Depois do sucesso de 1962, o médico continuou a aperfeiçoar as técnicas de transplantação que foram sendo adoptadas em todo o mundo. Anos mais tarde, concentrou-se na cirurgia plástica, uma área que considerava muito importante devido ao potencial para melhorar a qualidade de vida de pessoas que tinham ficado desfiguradas. Nas suas declarações, dizia que os médicos de hoje tinham a grande oportunidade de tratar doenças que anos antes não tinham cura.

Murray, um católico praticante, viveu com a sua mulher durante 65 anos, até à sua morte. Tiveram seis filhos. Na biografia que se lê no site do Nobel, o médico diz-se “abençoado” pela sua vida. O seu único desejo era ter a oportunidade de viver mais dez vidas, para poder investigar embriologia, genética, física, astronomia, geologia e ainda ser pianista, um eremita na natureza, jornalista da revista National Geographic ou jogador de ténis.

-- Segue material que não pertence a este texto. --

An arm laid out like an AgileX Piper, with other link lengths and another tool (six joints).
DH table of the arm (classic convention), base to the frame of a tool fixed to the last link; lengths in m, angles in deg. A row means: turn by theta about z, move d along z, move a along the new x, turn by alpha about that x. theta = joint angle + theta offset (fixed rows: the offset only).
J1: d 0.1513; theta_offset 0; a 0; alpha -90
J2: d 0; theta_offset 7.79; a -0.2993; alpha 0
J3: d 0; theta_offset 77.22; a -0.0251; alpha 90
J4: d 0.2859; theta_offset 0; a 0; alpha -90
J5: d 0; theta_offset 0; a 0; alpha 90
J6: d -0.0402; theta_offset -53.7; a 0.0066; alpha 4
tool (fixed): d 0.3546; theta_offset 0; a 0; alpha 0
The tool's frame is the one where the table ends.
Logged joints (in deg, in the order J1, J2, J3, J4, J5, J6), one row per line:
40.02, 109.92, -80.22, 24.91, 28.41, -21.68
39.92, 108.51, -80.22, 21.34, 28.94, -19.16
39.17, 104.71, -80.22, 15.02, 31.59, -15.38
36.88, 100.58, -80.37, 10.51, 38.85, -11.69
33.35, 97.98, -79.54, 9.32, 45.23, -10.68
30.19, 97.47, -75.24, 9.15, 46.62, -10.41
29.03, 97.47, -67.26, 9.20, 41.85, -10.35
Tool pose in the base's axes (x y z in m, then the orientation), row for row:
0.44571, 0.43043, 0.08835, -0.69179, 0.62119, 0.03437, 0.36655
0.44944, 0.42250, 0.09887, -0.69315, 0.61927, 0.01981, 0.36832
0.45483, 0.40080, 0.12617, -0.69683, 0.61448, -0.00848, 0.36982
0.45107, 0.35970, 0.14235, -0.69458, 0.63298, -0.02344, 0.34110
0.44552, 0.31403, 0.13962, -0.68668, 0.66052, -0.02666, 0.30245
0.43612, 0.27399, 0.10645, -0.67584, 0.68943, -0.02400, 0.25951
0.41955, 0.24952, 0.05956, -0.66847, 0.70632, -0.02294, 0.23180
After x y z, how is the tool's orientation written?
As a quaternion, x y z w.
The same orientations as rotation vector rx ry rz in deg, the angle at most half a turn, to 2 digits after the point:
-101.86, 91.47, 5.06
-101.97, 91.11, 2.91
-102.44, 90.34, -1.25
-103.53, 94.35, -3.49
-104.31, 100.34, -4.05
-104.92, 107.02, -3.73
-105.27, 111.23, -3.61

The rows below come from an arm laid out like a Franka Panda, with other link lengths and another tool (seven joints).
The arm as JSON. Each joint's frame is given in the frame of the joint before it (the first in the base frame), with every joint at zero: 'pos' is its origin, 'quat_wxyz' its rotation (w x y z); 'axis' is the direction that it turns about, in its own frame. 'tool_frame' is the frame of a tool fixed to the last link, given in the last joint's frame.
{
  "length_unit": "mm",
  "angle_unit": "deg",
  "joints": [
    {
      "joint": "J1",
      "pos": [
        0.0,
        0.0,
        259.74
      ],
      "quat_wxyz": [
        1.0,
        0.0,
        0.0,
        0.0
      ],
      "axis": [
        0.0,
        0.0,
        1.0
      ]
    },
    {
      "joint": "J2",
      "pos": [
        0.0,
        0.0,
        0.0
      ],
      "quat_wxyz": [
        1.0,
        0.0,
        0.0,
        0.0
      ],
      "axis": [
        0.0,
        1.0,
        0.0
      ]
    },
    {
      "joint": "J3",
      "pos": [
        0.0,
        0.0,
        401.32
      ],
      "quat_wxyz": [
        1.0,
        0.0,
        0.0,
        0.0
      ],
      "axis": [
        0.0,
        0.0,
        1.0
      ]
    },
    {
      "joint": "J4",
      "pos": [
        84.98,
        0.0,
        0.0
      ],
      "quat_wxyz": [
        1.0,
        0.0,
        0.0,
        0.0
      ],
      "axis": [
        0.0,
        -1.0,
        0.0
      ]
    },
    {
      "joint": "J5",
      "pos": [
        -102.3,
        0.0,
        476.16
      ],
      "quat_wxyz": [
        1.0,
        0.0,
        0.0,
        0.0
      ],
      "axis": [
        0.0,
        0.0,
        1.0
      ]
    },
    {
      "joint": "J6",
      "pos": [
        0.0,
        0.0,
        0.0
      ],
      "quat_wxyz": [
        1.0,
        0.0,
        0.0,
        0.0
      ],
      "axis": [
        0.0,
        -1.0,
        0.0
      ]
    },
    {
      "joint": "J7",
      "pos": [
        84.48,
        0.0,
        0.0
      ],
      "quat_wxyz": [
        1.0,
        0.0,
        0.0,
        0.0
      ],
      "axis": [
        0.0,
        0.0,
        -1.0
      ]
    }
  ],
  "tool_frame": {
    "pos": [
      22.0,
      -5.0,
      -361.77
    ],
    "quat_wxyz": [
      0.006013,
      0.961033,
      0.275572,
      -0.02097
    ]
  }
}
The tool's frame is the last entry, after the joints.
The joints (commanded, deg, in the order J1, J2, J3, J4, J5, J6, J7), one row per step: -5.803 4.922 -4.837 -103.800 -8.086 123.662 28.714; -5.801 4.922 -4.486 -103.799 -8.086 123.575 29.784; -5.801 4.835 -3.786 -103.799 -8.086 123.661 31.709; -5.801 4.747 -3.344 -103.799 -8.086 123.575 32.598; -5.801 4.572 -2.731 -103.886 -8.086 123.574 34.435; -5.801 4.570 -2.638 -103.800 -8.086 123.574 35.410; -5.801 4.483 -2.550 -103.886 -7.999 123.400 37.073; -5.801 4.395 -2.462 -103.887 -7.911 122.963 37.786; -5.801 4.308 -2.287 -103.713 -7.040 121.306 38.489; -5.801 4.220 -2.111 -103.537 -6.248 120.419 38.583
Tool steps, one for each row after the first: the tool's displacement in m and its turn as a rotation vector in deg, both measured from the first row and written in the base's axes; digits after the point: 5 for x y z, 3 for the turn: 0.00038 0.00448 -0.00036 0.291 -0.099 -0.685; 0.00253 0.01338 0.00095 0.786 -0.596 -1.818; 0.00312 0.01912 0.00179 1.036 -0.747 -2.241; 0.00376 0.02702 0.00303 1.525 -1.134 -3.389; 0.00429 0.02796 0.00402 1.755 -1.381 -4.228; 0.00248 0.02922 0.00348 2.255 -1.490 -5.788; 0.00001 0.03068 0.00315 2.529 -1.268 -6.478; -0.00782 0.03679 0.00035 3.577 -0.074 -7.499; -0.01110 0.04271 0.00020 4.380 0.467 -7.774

Na autobiografia, o destino para a décima vida, aquela em que voltaria a ter a mesma profissão: “A minha vida como cirurgião-cientista tem sido muito recompensadora. Nos pacientes, testemunhamos a natureza humana no medo mais cru, no desespero, na coragem, na compreensão, na esperança, na resignação, no heroísmo. Se estivermos alerta, podemos detectar novos problemas para resolver, novos caminhos para investigar.”